Como un juego de espejos

Por Carlos Pagni

Decir que los seres humanos suelen ser presa de comportamientos que los devuelven una y otra vez a la misma trampa es una obviedad. Pero recordarlo en estas horas puede ayudar a comprender el modo en que Néstor Kirchner se involucró en la peripecia electoral catamarqueña. La escena tiene algo de déjà- vu. Lo que está sucediendo parece haber ocurrido: Misiones, Rovira vs. Piña, octubre de 2006.

Como en aquella pelea por la constituyente misionera, también en Catamarca Kirchner cree estar librando una batalla estratégica. Derrotar al obispo Joaquín Piña era doblegar al cardenal Jorge Bergoglio, así como hacer caer al Frente Cívico de Eduardo Brizuela del Moral significaría, este domingo, vencer a Julio Cobos. Para los esquemas mentales del ex presidente, la existencia de un enemigo oculto, cifrado, fantasmagórico puede resultar mucho más cautivante que la de un adversario explícito y visible. Tal vez por eso lo atrapa Catamarca.

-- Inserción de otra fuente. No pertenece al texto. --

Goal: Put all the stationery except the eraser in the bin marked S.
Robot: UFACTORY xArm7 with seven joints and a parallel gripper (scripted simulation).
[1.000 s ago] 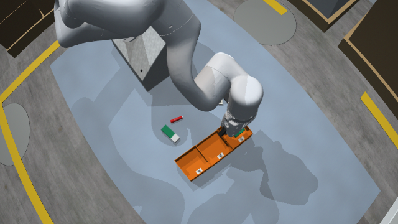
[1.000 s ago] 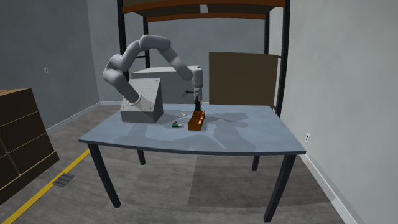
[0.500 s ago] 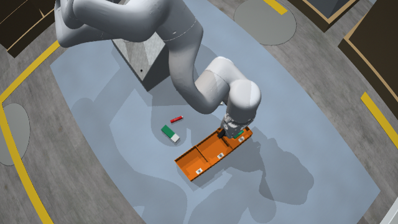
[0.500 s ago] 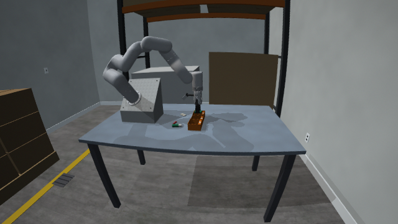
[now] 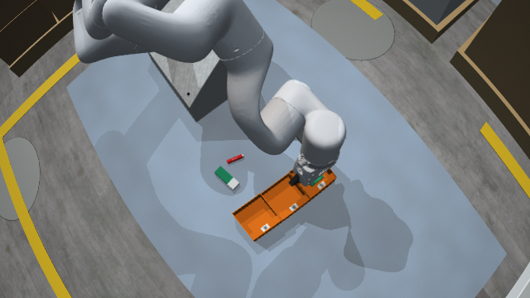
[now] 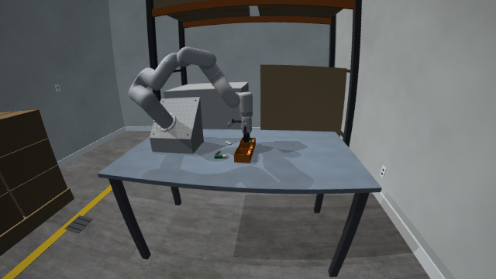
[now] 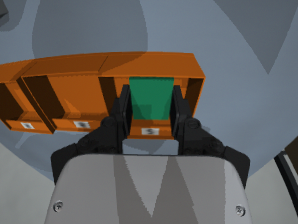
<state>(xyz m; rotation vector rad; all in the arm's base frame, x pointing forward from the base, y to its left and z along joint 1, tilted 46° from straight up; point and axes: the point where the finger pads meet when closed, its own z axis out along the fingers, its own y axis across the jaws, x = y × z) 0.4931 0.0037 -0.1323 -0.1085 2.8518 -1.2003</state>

Que Piña haya sido una metáfora eficiente de Bergoglio importa tan poco como que Cobos lo sea del gobernador catamarqueño. En rigor, Brizuela evitó por todos los medios que el vicepresidente apareciera por la provincia. Cree que va a ganar por sus propios méritos y no quiere que nadie se atribuya esa victoria. La hora de Cobos será, si llega el caso, la noche de mañana. Pero Kirchner ignora estos pliegues y prefiere pensar que, atravesando el cuerpo de Brizuela, su lanza se hundirá en el de Cobos.

Como en Misiones, no reparó en gastos. Catamarca ha sido en estos días el escenario de un clientelismo obsceno. A las dispendiosas visitas de Alicia Kirchner (Acción Social), José López (Obras Públicas), Claudio Morresi (Deportes) o Jorge Mayoral (Minería) se le agregó la de Amado Boudou, quien, como su antecesor Sergio Massa, en 2006, junto a Rovira, también debió prodigarse en la campaña. Boudou deberá demostrar algún día que está administrando los ahorros previsionales mejor que las malditas AFJP.

Sin embargo, el récord misionero fue superado: Kirchner encomendó al intendente de José C. Paz, Mario Ishii, que transfiriera al Noroeste la tecnología electoral del conurbano. Según varios beneficiarios de Ishii, en el comando del Frente para la Victoria se pueden conseguir por estas horas 1000 pesos contra la promesa de movilizar, mañana, 30 empadronados. Gastos de transporte. Nadie sabe cuántos votos se consiguen con estas malas artes. Pero seguro se pierden de a miles entre los televidentes que, aquí o allá, contemplan la tropelía.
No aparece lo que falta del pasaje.